(The task): Once the line holding "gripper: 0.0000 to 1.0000" is found in the entries below, transcribe exactly every line up to and including the one holding "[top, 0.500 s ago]", but leave out the pictures.

++++ Input records ++++

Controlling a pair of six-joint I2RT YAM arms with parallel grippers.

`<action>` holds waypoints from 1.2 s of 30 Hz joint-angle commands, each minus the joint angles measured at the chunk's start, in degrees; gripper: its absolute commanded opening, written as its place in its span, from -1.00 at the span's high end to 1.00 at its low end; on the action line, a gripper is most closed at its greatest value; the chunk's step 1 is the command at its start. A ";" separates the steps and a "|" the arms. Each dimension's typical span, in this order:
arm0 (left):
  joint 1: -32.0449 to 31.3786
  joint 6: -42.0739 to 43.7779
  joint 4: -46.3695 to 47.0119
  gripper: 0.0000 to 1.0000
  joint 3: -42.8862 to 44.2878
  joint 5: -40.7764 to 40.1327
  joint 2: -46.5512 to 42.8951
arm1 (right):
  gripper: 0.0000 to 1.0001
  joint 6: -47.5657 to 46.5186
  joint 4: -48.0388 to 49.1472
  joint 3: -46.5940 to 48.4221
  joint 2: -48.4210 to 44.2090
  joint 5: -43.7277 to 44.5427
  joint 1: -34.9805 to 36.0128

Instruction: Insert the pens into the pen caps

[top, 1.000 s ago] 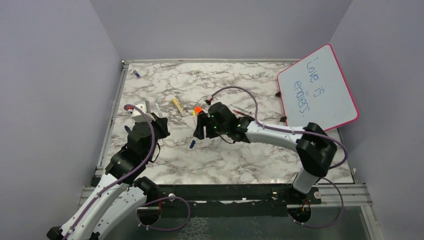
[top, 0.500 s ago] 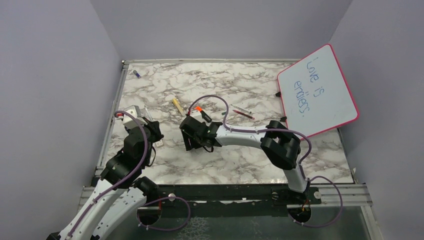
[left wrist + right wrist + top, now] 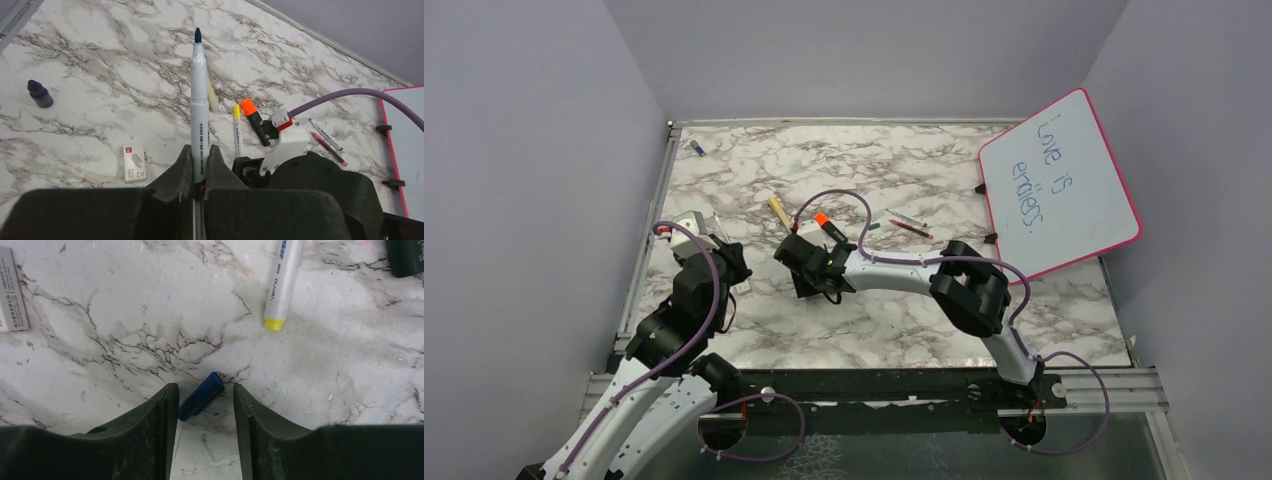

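Note:
My left gripper (image 3: 200, 150) is shut on a white pen (image 3: 199, 105) with a dark blue tip that points away from the wrist, held above the table at the left (image 3: 729, 262). My right gripper (image 3: 204, 391) is open and low over the marble, its jaws on either side of a small blue pen cap (image 3: 201, 396) that lies slantwise and touches the left jaw; in the top view it sits mid-table (image 3: 807, 283). A white pen with a yellow end (image 3: 281, 285) lies just beyond the cap.
A black highlighter with an orange end (image 3: 827, 225), a yellow pen (image 3: 777, 210), and a red pen (image 3: 909, 228) lie further back. A dark cap (image 3: 39, 94) stands at the left. A small white box (image 3: 134, 162) lies near my left gripper. The pink-framed whiteboard (image 3: 1059, 185) is at the right.
My right gripper has moved left and down until its jaws straddle the blue cap. My left gripper drew back slightly towards the near left with the pen in it.

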 commanded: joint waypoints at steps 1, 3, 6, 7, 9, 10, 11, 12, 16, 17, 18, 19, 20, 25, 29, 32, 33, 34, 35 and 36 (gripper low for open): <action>-0.02 -0.11 -0.01 1.00 1.70 -1.30 0.24 | 0.08 -1.14 -3.11 2.36 2.32 2.51 0.41; -0.02 -0.19 0.00 1.00 1.61 -1.29 0.24 | 0.15 -1.75 -3.57 2.24 2.26 2.00 0.57; -0.02 -0.33 0.04 1.00 1.57 -1.10 0.33 | 0.24 -2.42 -4.06 1.47 2.03 0.77 0.81; -0.02 -0.37 0.01 1.00 1.48 -1.02 0.33 | 0.28 -2.77 -4.16 1.20 1.84 0.32 0.85; -0.02 -0.37 0.02 1.00 1.45 -1.03 0.33 | 0.37 -3.51 -4.14 0.46 1.53 -0.43 1.11; -0.02 -0.45 0.02 1.00 1.45 -1.02 0.40 | 0.41 -4.05 -4.10 0.20 1.34 -0.75 1.16; -0.02 -0.46 0.01 1.00 1.45 -0.98 0.42 | 0.44 -4.47 -4.24 0.00 1.26 -1.05 1.21; -0.02 -0.50 -0.01 1.00 1.44 -0.97 0.50 | 0.46 -4.85 -4.32 -0.14 1.25 -1.19 1.21; -0.02 -0.48 0.02 1.00 1.43 -0.94 0.82 | 0.57 -6.33 -4.36 -0.42 1.56 -1.60 1.21; -0.02 -0.46 0.01 1.00 1.39 -0.89 0.82 | 0.61 -6.45 -4.43 -0.30 1.81 -1.71 1.21; -0.02 -0.46 0.05 1.00 1.37 -0.92 0.80 | 0.63 -6.55 -4.51 -0.27 1.99 -1.77 1.21; -0.02 -0.46 0.06 1.00 1.36 -0.92 0.79 | 0.64 -6.59 -4.65 -0.21 2.26 -1.83 1.21; -0.02 -0.46 0.01 1.00 1.38 -0.82 0.77 | 0.66 -6.61 -4.77 -0.08 2.44 -1.79 1.21; -0.02 -0.46 0.06 1.00 1.26 -0.32 1.31 | 0.71 -7.28 -3.08 -2.07 0.62 -0.68 1.21; -0.02 -0.69 0.01 1.00 1.61 1.48 2.60 | 0.72 -10.45 2.04 -5.98 -5.82 2.44 1.21; -0.02 -1.53 0.27 1.00 1.62 5.37 3.84 | 0.72 -12.04 6.83 -9.69 -11.72 4.07 1.21; -0.02 -1.72 0.41 1.00 1.69 6.69 4.33 | 0.72 -12.12 8.45 -11.18 -13.48 4.57 1.13; -0.02 -1.84 0.67 1.00 1.70 8.17 4.82 | 0.72 -12.01 10.24 -13.13 -15.25 5.21 1.12; -0.02 -1.86 1.04 1.00 1.70 9.61 5.27 | 0.72 -11.76 11.25 -14.49 -16.95 5.87 1.12; -0.02 -1.68 1.55 1.00 1.66 11.40 5.67 | 0.72 -11.33 12.16 -15.75 -18.63 6.65 1.12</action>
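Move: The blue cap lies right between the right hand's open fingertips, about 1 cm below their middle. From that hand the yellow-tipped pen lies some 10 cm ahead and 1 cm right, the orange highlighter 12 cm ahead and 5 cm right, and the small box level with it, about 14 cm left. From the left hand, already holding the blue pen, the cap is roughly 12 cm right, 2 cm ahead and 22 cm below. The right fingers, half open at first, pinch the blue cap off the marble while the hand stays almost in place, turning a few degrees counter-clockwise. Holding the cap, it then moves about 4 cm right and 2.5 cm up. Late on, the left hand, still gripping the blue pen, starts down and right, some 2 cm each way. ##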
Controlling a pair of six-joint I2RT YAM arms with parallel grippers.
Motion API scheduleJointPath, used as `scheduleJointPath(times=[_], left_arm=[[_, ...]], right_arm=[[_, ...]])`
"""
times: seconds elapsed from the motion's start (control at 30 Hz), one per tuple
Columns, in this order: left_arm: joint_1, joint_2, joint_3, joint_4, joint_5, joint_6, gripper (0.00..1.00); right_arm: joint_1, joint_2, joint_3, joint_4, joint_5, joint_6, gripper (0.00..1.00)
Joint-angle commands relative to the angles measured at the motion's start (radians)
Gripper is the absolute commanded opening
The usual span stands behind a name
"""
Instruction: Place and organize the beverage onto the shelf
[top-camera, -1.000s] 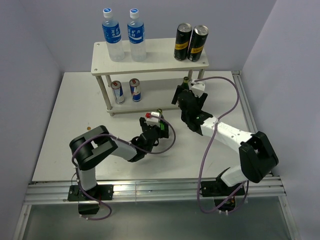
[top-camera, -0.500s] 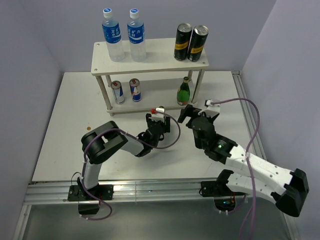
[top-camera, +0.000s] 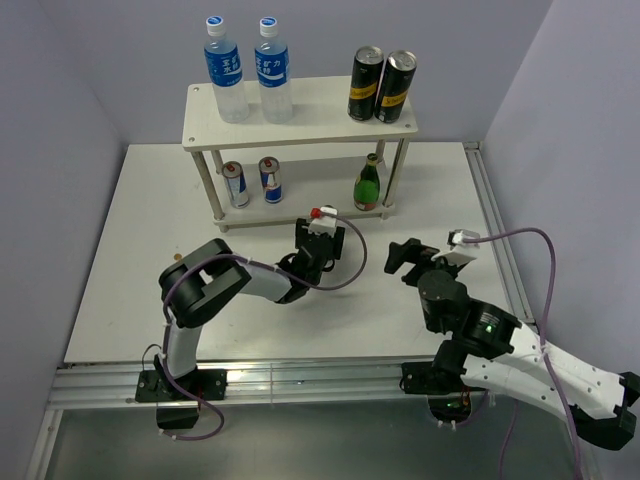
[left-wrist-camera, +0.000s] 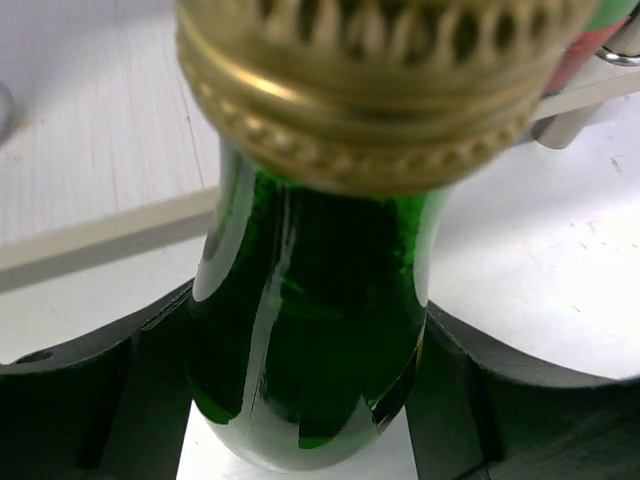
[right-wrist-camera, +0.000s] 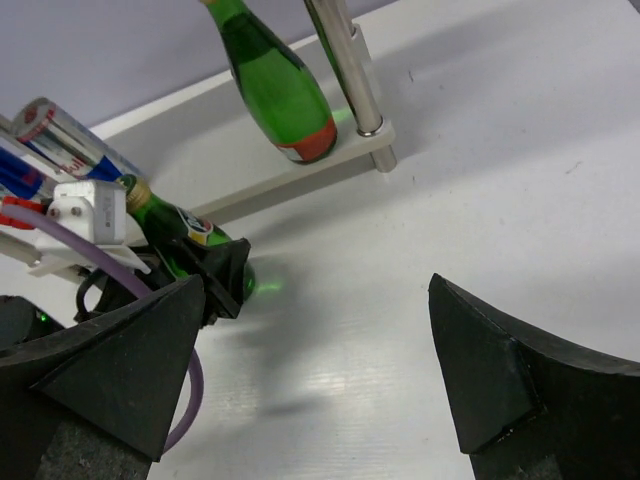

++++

(Response to this exercise):
  gripper: 0.0000 to 1.0000
  joint 3: -42.8862 to 44.2878
  joint 5: -40.7764 to 40.1327
  joint 2: -46.5512 to 42.8951
arm1 (right):
  gripper: 0.0000 to 1.0001
  joint 6: -47.5657 to 46.5186
  joint 4: -48.0388 to 49.1472
  joint 3: -46.5940 to 48.4221
  joint 2: -48.4210 to 44.2090
  joint 5: -43.7277 to 44.5427
  joint 1: -34.9805 to 36.0128

Instruction: Insert the pens into the pen caps

[top, 1.000 s ago] 
[top, 0.500 s ago] 

There is nothing more to this exercise.